= TASK ITEM =
Copy each line that contains the string "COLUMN", taking them from the material.

= DATA EXCERPT =

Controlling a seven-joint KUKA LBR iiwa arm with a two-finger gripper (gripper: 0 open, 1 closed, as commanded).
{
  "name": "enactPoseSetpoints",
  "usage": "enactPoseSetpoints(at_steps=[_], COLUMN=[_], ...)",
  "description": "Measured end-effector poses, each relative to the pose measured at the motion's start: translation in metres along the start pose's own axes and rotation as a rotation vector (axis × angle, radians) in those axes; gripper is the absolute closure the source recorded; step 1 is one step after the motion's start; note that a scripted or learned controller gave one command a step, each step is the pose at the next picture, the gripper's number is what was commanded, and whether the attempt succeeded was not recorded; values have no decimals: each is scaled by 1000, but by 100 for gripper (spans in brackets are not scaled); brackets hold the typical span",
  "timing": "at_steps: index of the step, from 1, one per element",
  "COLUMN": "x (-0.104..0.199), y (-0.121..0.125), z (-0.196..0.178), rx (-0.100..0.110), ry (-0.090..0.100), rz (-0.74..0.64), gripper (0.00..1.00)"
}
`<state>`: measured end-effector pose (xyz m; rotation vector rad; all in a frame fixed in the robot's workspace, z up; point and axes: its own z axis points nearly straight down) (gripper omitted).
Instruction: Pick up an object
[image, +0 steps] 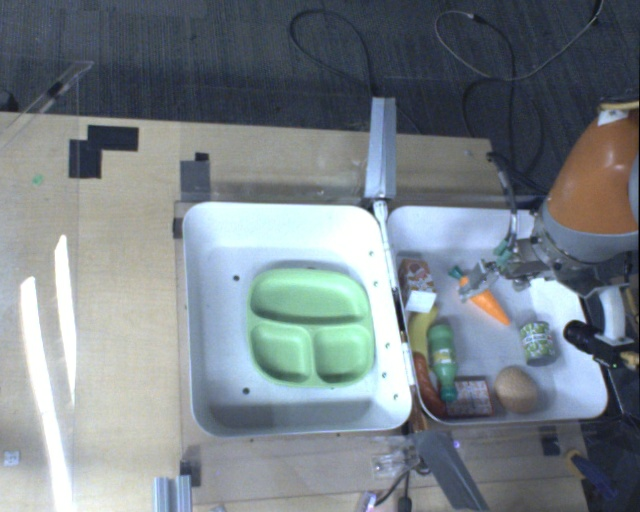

= RESPONSE AREA =
  "usage": "enactPoseSetpoints(at_steps=[_], COLUMN=[_], ...)",
  "COLUMN": "x (-0.104..0.199), y (-0.121..0.125), z (-0.196..0.178), rx (-0.100..0.110), ry (-0.090..0.100), rz (-0.74..0.64), gripper (0.00..1.00)"

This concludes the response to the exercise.